*Exercise*: Give the records once more, exactly as they stand.

Start of Available records

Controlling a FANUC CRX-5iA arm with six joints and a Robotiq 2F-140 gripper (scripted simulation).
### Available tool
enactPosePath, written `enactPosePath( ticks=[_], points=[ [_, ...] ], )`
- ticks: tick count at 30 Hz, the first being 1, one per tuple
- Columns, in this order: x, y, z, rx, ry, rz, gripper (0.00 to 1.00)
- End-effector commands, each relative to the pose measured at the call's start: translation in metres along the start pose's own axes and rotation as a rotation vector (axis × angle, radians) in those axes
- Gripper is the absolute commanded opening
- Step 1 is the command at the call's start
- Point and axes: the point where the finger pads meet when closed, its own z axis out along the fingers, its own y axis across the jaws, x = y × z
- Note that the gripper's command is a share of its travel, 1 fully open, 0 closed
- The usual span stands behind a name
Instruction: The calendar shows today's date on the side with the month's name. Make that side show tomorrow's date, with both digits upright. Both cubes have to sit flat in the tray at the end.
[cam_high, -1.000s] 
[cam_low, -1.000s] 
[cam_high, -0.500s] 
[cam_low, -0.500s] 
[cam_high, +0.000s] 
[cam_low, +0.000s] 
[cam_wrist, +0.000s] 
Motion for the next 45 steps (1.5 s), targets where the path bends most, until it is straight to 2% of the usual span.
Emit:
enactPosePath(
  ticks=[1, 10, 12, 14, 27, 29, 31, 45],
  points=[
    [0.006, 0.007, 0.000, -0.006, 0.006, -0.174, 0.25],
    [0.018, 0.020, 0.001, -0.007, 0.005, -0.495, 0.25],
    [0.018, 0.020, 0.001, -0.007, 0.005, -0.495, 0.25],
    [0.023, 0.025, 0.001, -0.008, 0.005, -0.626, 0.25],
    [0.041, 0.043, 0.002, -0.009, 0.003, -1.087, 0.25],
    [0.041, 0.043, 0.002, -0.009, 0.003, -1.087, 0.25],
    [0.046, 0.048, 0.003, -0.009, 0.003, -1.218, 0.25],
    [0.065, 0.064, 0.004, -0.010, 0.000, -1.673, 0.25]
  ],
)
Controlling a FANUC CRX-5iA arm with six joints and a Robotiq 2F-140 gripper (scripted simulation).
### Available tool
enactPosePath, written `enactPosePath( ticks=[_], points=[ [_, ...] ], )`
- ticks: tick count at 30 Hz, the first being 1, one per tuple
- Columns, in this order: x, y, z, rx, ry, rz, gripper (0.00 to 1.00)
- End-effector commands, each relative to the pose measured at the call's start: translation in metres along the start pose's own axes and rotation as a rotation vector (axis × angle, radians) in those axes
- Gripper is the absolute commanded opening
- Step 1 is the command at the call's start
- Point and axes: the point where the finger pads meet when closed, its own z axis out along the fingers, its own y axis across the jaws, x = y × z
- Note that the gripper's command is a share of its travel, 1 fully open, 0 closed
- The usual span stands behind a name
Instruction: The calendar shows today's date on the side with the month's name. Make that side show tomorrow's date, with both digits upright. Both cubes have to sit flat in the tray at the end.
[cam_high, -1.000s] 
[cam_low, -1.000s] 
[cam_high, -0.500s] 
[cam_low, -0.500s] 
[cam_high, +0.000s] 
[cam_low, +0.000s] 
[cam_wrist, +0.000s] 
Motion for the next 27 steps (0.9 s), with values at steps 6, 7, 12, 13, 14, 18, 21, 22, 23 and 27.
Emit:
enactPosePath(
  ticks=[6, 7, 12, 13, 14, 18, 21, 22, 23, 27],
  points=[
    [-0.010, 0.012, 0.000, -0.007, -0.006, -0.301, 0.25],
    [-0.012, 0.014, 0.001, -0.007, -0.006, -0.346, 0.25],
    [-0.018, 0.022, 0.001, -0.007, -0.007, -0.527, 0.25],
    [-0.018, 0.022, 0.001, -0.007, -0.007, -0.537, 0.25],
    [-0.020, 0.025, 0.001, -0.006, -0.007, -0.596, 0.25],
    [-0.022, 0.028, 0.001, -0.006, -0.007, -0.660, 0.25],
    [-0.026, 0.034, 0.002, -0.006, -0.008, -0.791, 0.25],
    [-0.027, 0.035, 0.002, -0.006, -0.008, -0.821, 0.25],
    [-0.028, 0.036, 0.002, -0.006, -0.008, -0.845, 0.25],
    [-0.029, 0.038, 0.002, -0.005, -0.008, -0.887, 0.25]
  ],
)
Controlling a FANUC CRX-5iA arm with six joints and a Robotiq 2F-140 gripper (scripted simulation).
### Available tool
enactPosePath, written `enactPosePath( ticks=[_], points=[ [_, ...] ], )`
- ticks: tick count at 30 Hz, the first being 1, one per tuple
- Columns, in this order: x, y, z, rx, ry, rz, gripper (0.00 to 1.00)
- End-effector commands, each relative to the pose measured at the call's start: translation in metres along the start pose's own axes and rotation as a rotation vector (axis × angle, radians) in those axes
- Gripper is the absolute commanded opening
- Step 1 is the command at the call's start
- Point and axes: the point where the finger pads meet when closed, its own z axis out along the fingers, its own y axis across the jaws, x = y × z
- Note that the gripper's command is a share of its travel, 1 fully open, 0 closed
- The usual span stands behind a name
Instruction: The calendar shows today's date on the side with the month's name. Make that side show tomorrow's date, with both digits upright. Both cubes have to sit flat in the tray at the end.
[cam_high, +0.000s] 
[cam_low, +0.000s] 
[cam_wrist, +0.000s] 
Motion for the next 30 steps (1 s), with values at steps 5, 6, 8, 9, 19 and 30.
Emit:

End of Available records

*Result*:
Controlling a FANUC CRX-5iA arm with six joints and a Robotiq 2F-140 gripper (scripted simulation).
### Available tool
enactPosePath, written `enactPosePath( ticks=[_], points=[ [_, ...] ], )`
- ticks: tick count at 30 Hz, the first being 1, one per tuple
- Columns, in this order: x, y, z, rx, ry, rz, gripper (0.00 to 1.00)
- End-effector commands, each relative to the pose measured at the call's start: translation in metres along the start pose's own axes and rotation as a rotation vector (axis × angle, radians) in those axes
- Gripper is the absolute commanded opening
- Step 1 is the command at the call's start
- Point and axes: the point where the finger pads meet when closed, its own z axis out along the fingers, its own y axis across the jaws, x = y × z
- Note that the gripper's command is a share of its travel, 1 fully open, 0 closed
- The usual span stands behind a name
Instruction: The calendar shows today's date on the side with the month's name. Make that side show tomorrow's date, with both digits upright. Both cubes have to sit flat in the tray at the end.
[cam_high, -1.000s] 
[cam_low, -1.000s] 
[cam_high, -0.500s] 
[cam_low, -0.500s] 
[cam_high, +0.000s] 
[cam_low, +0.000s] 
[cam_wrist, +0.000s] 
Motion for the next 45 steps (1.5 s), targets where the path bends most, until it is straight to 2% of the usual span.
Emit:
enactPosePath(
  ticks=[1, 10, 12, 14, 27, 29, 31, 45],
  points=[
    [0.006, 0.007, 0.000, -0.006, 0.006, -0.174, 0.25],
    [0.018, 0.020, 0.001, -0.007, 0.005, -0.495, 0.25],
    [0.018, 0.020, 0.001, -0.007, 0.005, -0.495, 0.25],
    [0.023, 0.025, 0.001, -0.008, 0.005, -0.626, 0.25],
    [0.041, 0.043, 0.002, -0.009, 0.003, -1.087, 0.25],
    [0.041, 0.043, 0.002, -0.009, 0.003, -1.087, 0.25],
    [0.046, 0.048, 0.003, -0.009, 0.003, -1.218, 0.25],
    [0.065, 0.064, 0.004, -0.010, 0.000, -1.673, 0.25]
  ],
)
Controlling a FANUC CRX-5iA arm with six joints and a Robotiq 2F-140 gripper (scripted simulation).
### Available tool
enactPosePath, written `enactPosePath( ticks=[_], points=[ [_, ...] ], )`
- ticks: tick count at 30 Hz, the first being 1, one per tuple
- Columns, in this order: x, y, z, rx, ry, rz, gripper (0.00 to 1.00)
- End-effector commands, each relative to the pose measured at the call's start: translation in metres along the start pose's own axes and rotation as a rotation vector (axis × angle, radians) in those axes
- Gripper is the absolute commanded opening
- Step 1 is the command at the call's start
- Point and axes: the point where the finger pads meet when closed, its own z axis out along the fingers, its own y axis across the jaws, x = y × z
- Note that the gripper's command is a share of its travel, 1 fully open, 0 closed
- The usual span stands behind a name
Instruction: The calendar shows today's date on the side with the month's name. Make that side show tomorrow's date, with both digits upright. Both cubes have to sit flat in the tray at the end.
[cam_high, -1.000s] 
[cam_low, -1.000s] 
[cam_high, -0.500s] 
[cam_low, -0.500s] 
[cam_high, +0.000s] 
[cam_low, +0.000s] 
[cam_wrist, +0.000s] 
Motion for the next 27 steps (0.9 s), with values at steps 6, 7, 12, 13, 14, 18, 21, 22, 23 and 27.
Emit:
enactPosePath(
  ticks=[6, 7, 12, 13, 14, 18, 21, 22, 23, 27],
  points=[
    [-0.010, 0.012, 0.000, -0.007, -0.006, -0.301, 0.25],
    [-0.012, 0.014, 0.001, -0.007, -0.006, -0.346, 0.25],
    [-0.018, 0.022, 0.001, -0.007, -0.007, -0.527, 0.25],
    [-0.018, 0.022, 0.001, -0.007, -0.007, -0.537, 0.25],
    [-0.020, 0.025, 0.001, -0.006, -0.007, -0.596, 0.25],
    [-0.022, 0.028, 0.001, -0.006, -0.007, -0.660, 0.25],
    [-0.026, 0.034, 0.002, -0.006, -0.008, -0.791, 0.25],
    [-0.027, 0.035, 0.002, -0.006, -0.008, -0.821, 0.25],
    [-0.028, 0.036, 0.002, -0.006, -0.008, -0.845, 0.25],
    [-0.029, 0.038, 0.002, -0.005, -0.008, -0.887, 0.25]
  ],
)
Controlling a FANUC CRX-5iA arm with six joints and a Robotiq 2F-140 gripper (scripted simulation).
### Available tool
enactPosePath, written `enactPosePath( ticks=[_], points=[ [_, ...] ], )`
- ticks: tick count at 30 Hz, the first being 1, one per tuple
- Columns, in this order: x, y, z, rx, ry, rz, gripper (0.00 to 1.00)
- End-effector commands, each relative to the pose measured at the call's start: translation in metres along the start pose's own axes and rotation as a rotation vector (axis × angle, radians) in those axes
- Gripper is the absolute commanded opening
- Step 1 is the command at the call's start
- Point and axes: the point where the finger pads meet when closed, its own z axis out along the fingers, its own y axis across the jaws, x = y × z
- Note that the gripper's command is a share of its travel, 1 fully open, 0 closed
- The usual span stands behind a name
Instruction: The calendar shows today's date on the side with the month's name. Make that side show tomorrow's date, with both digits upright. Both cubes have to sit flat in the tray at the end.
[cam_high, +0.000s] 
[cam_low, +0.000s] 
[cam_wrist, +0.000s] 
Motion for the next 30 steps (1 s), with values at steps 5, 6, 8, 9, 19 and 30.
Emit:

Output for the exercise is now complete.